Right after the commit 94dfbdb3894, git-bisect give me a commit inside a bunch of CIFS commits that "oopsed" during the sequence that triggers the bug but didn't crash the system.

Therefore I "git-reset --hard" to aaf737adb6 that seems a good target to test to me. I did 3 tests and was not able to trigger the bug. Then, I tested the last commit c33f8d32746 and was able to trigger the bug at the first test.
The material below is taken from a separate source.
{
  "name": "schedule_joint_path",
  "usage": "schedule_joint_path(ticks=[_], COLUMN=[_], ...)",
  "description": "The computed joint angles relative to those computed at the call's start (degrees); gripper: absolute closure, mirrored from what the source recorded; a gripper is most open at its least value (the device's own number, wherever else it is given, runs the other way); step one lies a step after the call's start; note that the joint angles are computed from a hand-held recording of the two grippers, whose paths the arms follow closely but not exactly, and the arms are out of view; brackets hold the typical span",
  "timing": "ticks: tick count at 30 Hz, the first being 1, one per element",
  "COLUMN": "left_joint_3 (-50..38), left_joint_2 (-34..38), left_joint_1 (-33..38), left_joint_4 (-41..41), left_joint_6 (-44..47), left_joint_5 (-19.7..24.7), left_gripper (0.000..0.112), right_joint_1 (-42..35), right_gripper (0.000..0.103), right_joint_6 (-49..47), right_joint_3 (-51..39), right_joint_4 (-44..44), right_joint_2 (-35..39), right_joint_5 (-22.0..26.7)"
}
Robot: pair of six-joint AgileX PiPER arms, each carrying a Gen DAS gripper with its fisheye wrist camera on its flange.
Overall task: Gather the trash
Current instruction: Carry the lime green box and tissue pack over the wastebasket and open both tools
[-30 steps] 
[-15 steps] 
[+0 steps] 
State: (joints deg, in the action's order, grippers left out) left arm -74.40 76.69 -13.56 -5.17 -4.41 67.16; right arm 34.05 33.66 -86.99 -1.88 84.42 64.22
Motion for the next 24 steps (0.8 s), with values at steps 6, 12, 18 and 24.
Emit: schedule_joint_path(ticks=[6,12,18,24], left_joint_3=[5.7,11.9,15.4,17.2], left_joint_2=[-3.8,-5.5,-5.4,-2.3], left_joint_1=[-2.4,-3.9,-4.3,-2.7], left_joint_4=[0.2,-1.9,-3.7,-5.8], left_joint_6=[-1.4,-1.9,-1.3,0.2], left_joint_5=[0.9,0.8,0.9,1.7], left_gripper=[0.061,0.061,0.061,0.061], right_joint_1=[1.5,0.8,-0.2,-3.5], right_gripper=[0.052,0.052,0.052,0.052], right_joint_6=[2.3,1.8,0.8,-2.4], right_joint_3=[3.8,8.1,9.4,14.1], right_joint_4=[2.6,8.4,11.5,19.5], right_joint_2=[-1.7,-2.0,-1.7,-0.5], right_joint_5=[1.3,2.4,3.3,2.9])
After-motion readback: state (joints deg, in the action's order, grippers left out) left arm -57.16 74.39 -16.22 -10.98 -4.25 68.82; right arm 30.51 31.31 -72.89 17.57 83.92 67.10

Hence the outcome.

---------
git-bisect start
# bad: [39403865d2e4590802553370a56c9ab93131e4ee] Linux 2.6.22-rc1
git-bisect bad 39403865d2e4590802553370a56c9ab93131e4ee
# good: [de46c33745f5e2ad594c72f2cf5f490861b16ce1] Linux 2.6.21
git-bisect good de46c33745f5e2ad594c72f2cf5f490861b16ce1
# good: [ea62ccd00fd0b6720b033adfc9984f31130ce195] Merge branch 'for-linus' of git://one.firstfloor.org/home/andi/git/linux-2.6
git-bisect good ea62ccd00fd0b6720b033adfc9984f31130ce195
# bad: [215d06780d13fd7de629b02b61b7b7bf88ce5039] Fix sunrpc warning noise
git-bisect bad 215d06780d13fd7de629b02b61b7b7bf88ce5039
# bad: [e7d709c096487078652a1384d7a2d0e4459e18b6] is_power_of_2 in fat
git-bisect bad e7d709c096487078652a1384d7a2d0e4459e18b6
# bad: [aeecf3142d82414d511135cc85f86caddfb58338] Convert h8/300 to generic timekeeping
git-bisect bad aeecf3142d82414d511135cc85f86caddfb58338
# bad: [6de410c2b0cc055ae9ee640c84331f6a70878d9b] Merge branch 'for-linus' of git://git.kernel.org/pub/scm/linux/kernel/git/avi/kvm
git-bisect bad 6de410c2b0cc055ae9ee640c84331f6a70878d9b
# good: [5cd47155155a32e5b944ac9fc3f3dc578e429aa0] Merge branch 'ixp4xx' into devel
git-bisect good 5cd47155155a32e5b944ac9fc3f3dc578e429aa0
# good: [5008fdf5b6a31240da060c0867d8f16f08ce2384] KVM: Use kernel-standard types
git-bisect good 5008fdf5b6a31240da060c0867d8f16f08ce2384
# good: [94dfbdb3894eda2f673b70e20da2743c4a8d3968] KVM: SVM: Only save/restore MSRs when needed
git-bisect good 94dfbdb3894eda2f673b70e20da2743c4a8d3968
# bad: [aaf737adb6937339494d5a7111f0433cd9676db8] [CIFS] Switch cifsd to kthread_run from kernel_thread
git-bisect bad aaf737adb6937339494d5a7111f0433cd9676db8
# good: [c33f8d32746db12ba353b0a05b25f7893a0ac344] [CIFS] Remove unnecessary checks
git-bisect good c33f8d32746db12ba353b0a05b25f7893a0ac344
----------------
Comment 22 Natalie Protasevich 2007-07-20 20:02:29 UTC
How interesting, speaking of indirect fixes... :) Great job bisecting Eric. 
Comment 23 Eric Lacombe 2008-06-10 05:34:28 UTC
The bug reappeared with the 2.6.25.4 (maybe before).

I don't have time for the moment to do some new tests (+ I don't have access for the moment to the NAS).
Nonetheless, I hope that all the information I already provided (git bisect, tcpdump, etc.) will be sufficient to pinpoint the problem.

Best regards.
Comment 24 Eric Lacombe 2008-09-10 07:11:23 UTC
It seems that the bug disappeared... It didn't trigger with new kernel releases I've installed since then.